NEW YORK (Reuters) - Hurricane Sandy will likely cost telephone and cable service providers hundreds of millions of dollars, with companies such as Verizon Communications (VZ.N) and Cablevision Systems Corp CVC.N hit hardest, according to analysts.
The storm could end up costing cable and telephone network operators $550 million to $600 million in clean-up and repair costs, according to Barclays analyst James Ratcliffe.
New York-based Verizon has been struggling to restart its services in parts of New York due to flooding and power outages in Lower Manhattan, Queens and Long Island after Sandy hit the U.S. Northeast on Monday night.
Verizon was still trying to pump out water from its central offices in lower Manhattan on Thursday. An executive said it could take Verizon two weeks to restore services to all its customers.
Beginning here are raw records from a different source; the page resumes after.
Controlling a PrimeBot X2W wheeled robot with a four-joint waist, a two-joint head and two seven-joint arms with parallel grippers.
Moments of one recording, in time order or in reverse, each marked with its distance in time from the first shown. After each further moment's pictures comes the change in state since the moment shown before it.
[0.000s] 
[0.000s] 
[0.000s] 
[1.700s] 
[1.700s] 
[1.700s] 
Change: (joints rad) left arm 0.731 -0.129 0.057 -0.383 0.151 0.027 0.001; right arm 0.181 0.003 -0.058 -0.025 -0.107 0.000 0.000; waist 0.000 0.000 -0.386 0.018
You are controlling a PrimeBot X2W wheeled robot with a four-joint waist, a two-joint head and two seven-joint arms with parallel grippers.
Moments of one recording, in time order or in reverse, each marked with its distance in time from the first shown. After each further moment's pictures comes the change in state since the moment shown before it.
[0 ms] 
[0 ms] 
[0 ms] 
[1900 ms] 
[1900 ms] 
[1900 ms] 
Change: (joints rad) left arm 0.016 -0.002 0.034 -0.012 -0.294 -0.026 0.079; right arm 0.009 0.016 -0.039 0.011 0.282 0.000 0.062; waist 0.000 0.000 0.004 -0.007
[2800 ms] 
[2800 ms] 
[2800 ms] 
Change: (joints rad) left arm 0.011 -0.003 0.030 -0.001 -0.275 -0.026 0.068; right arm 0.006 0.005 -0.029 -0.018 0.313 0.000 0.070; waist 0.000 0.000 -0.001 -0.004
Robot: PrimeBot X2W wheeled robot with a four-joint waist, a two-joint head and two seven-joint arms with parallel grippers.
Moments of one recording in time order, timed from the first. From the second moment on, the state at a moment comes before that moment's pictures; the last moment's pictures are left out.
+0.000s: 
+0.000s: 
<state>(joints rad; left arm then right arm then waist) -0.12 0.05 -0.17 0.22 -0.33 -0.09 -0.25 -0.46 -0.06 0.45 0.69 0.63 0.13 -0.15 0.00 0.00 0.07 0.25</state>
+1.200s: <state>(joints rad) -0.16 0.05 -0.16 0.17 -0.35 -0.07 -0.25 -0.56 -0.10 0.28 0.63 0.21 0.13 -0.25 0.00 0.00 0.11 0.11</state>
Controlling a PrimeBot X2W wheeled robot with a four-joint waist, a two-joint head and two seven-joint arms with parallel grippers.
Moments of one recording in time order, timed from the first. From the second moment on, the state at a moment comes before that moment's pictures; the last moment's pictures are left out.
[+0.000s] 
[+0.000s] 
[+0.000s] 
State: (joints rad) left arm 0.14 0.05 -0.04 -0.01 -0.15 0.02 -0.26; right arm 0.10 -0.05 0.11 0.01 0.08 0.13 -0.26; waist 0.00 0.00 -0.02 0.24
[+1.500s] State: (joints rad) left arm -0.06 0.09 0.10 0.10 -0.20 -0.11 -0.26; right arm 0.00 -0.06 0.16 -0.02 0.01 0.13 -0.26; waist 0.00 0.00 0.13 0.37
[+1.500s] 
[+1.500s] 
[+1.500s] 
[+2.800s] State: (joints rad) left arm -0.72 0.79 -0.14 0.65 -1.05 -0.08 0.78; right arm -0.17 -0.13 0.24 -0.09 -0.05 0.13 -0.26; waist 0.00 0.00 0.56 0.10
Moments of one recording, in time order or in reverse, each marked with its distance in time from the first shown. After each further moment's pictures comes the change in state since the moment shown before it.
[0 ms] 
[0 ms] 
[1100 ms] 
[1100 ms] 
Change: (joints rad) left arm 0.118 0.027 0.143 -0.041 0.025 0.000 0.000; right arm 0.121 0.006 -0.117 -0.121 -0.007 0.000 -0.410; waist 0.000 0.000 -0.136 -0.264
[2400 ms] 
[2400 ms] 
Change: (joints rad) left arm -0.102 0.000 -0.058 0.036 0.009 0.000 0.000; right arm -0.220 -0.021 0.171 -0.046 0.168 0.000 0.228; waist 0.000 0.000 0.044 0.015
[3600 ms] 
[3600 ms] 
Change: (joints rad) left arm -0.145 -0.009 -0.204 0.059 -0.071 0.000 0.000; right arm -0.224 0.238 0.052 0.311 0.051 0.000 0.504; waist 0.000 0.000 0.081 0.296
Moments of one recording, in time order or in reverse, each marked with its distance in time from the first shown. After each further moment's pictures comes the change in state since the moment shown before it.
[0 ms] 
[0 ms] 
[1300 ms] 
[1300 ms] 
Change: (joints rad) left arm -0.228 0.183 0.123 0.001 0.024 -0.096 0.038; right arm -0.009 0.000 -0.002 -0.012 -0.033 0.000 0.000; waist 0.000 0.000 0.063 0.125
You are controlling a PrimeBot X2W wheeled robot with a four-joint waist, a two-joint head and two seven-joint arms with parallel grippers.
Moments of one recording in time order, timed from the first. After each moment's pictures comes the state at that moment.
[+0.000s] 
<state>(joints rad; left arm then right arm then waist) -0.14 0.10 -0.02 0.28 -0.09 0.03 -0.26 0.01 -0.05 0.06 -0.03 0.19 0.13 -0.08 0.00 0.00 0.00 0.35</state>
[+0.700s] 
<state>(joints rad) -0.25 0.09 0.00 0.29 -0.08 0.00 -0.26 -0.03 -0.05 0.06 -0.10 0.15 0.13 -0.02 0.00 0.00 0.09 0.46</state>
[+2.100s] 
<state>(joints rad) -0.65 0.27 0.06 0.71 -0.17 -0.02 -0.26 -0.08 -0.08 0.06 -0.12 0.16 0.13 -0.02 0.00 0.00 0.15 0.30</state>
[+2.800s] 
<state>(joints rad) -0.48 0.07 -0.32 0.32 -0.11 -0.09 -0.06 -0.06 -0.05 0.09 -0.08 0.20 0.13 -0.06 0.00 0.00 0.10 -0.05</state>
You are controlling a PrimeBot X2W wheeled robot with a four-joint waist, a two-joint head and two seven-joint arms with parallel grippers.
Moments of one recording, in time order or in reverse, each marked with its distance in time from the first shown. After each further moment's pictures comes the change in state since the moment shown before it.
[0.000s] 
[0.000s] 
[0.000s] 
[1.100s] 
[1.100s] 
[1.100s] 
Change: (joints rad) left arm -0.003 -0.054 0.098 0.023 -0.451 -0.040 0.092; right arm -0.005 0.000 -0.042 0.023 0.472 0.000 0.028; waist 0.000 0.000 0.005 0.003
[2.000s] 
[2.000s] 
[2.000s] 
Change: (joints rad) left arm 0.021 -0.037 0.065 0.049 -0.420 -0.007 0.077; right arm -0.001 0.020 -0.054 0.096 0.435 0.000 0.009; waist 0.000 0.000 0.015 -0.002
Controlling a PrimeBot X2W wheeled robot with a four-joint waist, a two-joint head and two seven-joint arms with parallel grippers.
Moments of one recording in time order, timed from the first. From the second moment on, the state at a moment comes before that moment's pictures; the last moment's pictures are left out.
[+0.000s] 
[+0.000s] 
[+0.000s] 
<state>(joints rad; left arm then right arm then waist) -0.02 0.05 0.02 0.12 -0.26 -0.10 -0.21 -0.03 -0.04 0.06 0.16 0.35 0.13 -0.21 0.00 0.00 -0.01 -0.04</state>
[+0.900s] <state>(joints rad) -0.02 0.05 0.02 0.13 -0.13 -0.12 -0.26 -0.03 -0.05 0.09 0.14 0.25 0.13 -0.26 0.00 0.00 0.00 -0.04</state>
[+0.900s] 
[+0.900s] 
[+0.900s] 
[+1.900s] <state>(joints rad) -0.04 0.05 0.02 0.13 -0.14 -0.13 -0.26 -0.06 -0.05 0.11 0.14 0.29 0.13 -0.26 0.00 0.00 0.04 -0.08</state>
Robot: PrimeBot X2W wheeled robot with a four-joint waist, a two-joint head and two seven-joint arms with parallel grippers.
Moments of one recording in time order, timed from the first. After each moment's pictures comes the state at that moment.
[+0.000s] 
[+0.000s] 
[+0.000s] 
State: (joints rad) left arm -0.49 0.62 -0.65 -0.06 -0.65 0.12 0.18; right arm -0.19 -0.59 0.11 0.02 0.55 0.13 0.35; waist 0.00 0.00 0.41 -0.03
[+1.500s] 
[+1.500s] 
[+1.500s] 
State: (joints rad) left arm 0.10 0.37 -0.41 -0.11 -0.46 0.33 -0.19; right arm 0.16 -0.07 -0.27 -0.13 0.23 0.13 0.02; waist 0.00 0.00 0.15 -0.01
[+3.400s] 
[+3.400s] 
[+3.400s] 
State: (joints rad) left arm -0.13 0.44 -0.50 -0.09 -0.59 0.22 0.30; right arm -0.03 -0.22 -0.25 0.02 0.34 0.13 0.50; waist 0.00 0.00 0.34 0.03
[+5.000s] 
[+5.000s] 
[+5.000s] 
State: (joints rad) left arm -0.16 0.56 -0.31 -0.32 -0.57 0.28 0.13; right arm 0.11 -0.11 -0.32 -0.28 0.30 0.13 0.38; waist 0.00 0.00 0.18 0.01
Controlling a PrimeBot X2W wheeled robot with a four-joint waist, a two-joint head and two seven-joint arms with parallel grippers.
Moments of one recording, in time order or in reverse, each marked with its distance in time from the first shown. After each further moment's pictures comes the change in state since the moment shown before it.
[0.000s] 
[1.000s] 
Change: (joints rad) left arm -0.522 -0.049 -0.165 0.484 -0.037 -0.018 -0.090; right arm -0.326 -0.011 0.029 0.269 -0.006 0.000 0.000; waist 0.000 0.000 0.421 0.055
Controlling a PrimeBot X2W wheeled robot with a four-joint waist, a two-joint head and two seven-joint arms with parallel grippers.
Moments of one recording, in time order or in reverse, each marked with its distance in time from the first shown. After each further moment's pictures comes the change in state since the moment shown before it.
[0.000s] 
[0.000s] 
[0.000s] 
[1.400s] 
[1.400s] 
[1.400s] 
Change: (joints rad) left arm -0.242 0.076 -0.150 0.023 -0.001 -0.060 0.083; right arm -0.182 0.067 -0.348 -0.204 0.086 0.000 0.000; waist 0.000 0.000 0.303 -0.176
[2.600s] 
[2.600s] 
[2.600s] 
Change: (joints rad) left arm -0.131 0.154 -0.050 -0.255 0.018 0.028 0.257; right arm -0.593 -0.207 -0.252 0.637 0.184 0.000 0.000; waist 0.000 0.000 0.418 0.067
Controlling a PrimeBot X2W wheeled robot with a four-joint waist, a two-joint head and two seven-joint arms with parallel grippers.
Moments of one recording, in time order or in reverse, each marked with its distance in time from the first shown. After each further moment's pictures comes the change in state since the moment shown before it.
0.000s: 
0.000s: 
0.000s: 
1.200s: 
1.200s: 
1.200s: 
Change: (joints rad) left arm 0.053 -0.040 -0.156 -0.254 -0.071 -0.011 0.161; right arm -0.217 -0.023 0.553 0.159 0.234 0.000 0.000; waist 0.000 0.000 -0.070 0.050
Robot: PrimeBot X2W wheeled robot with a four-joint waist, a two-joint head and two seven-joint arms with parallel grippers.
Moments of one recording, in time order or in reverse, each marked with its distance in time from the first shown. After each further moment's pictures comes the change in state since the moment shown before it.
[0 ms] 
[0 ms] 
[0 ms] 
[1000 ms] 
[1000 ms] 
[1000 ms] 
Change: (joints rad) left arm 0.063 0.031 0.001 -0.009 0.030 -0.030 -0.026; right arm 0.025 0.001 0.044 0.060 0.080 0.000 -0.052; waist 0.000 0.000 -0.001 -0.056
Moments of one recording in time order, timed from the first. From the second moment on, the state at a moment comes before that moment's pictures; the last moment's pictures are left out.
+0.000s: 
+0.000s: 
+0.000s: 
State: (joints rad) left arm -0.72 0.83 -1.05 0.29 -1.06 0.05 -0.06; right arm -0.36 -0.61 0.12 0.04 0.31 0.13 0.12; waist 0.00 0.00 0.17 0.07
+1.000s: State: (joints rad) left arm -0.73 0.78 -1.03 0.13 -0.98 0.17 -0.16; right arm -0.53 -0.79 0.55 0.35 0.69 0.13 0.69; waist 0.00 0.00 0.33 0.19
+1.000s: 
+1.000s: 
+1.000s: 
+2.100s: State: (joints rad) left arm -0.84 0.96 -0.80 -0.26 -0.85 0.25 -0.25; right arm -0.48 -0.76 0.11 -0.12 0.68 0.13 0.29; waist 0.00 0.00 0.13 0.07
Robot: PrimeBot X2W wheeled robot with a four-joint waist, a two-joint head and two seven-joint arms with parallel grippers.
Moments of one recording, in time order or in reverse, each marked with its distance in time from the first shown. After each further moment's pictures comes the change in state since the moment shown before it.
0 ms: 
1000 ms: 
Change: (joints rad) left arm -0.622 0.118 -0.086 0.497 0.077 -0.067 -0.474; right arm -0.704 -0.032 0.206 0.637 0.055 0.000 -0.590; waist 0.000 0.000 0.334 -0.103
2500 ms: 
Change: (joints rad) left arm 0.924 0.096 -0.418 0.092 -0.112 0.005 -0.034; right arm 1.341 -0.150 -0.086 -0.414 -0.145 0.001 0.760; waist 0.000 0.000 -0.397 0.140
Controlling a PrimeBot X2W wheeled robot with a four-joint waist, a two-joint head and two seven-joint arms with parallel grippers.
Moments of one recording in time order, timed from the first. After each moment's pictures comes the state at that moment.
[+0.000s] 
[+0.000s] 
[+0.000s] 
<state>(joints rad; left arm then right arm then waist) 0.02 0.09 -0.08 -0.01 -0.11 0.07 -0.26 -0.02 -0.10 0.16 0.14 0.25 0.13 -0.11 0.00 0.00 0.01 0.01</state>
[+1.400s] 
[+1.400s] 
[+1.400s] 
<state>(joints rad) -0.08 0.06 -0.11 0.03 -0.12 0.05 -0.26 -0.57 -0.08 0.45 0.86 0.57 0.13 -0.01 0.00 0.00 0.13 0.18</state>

The company is using tens of thousands of gallons of fuel per day to power repair trucks and backup generators in areas where electricity is out. And with reports of fuel shortages in the hurricane zone, “there’s a decent amount of competition” to procure diesel for the generators, he said.
Many Verizon employees involved in the recovery are scheduled to work 12-hour days seven days a week to fix the network, up from their typical 40 hour week, he said.
Ratcliffe estimated that Sandy would cost Verizon about $306 million, compared with his estimate for $180 million in costs from Hurricane Irene, which hit the New York region in 2011.
“The damage is worse and downtown Manhattan is a huge hub of network infrastructure,” Ratcliffe said.
In the third quarter of 2011, Verizon booked a charge of $250 million or 5 cents per share as a result of Hurricane Irene and a two-week strike by about half its wireline workers.
Evercore analyst Jonathan Schildkraut estimated that most of that charge was related to Irene.
“I’d imagine this is significantly worse,” he said referring to costs from Sandy.
Verizon reported a profit of $1.59 billion, or 56 cents per share in the third quarter of 2012.
Barclay’s Ratcliffe estimated that Cablevision would be set back about $36 million by Sandy. This would represent more than 6 percent of his expectation for fourth-quarter earnings before interest, tax, depreciation and amortization (EBITDA). Damage from Irene cost Cablevision about $16 million.
In comparison the costs will represent just 3 percent of Verizon’s EBITDA, Ratcliffe said.
Cablevision will have “the biggest impact relative to its size” according to the analyst.
Cablevision said on Thursday that roughly half its 3.3 million customers were without power and some customers who had electric power still had no cable service.
After the outage, analysts including Michael McCormack at Nomura worried whether Cablevision would be able to raise its prices for customers this year, as is expected by many analysts.
Wireless operators are also struggling to restore services to their customers as cellphone towers were knocked off line by power outages and flooding.
The U.S. Federal Communications Commission said on Thursday that about 19 percent of towers were still offline that morning down from 25 percent the day after the storm.
Verizon Wireless, a venture of Verizon Communications and Vodafone Group Plc (VOD.L), said on Thursday that about 96 percent of their cellsite were up an running, up from 94 percent the day before.
Sprint, the No. 3 U.S. operator said that more than 80 percent of its network was operating by Thursday evening.
T-Mobile USA, a unit of Deutsche Telekom (DTEGn.DE), said it had completed 85 percent of its restoration in New York by Thursday evening. However it is only 80 percent complete in Staten Island, a borough of New York.
AT&T and T-Mobile USA on Wednesday agreed to open their networks to each other’s customers in a roaming deal to help provide their customers service more quickly after the storm.
Nomura’s McCormack said that operator costs from Sandy could be twice or three times the costs from Irene, but even then he said the telecom and cable companies are big enough to absorb the extra expenses without hurting valuations.
“Right now the only concerns I’ve heard from investors is whether this will be a distraction from the ongoing business,” McCormack said.